- _Description of the task_
Give the listing below again exactly, but without any of its pictures.

────────────────────────────────────────

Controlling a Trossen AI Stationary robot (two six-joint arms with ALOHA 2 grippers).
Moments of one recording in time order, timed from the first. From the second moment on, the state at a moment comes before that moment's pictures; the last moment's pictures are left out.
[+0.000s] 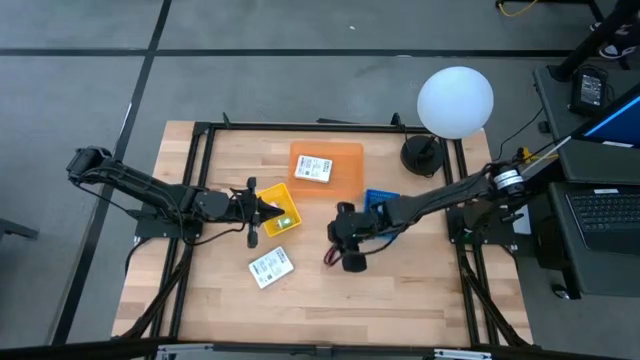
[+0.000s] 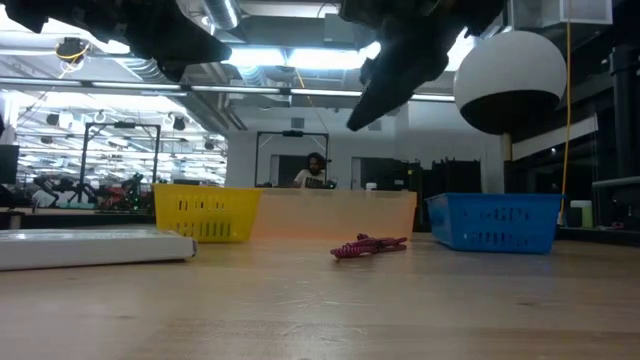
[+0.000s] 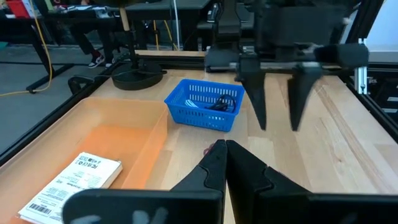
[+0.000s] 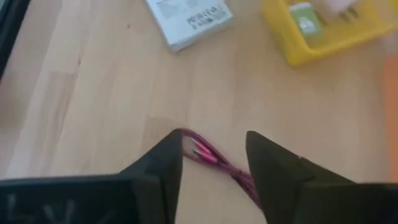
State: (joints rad) left arm -0.26 0.92 0.45 0.21 -0.40 -0.12; right arm 0.23 1.73 1.24 -0.42 0.05 0.09
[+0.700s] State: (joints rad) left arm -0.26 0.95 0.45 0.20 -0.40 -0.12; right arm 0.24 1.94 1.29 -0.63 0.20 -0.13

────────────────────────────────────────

- _Response_
Controlling a Trossen AI Stationary robot (two six-joint arms with ALOHA 2 grippers).
Moments of one recording in time order, timed from the first. From the second moment on, the state at a moment comes before that moment's pictures; the last moment's pictures are left out.
[+0.000s] 
[+0.000s] 
[+0.000s] 
[+0.000s] 
State: (joints rad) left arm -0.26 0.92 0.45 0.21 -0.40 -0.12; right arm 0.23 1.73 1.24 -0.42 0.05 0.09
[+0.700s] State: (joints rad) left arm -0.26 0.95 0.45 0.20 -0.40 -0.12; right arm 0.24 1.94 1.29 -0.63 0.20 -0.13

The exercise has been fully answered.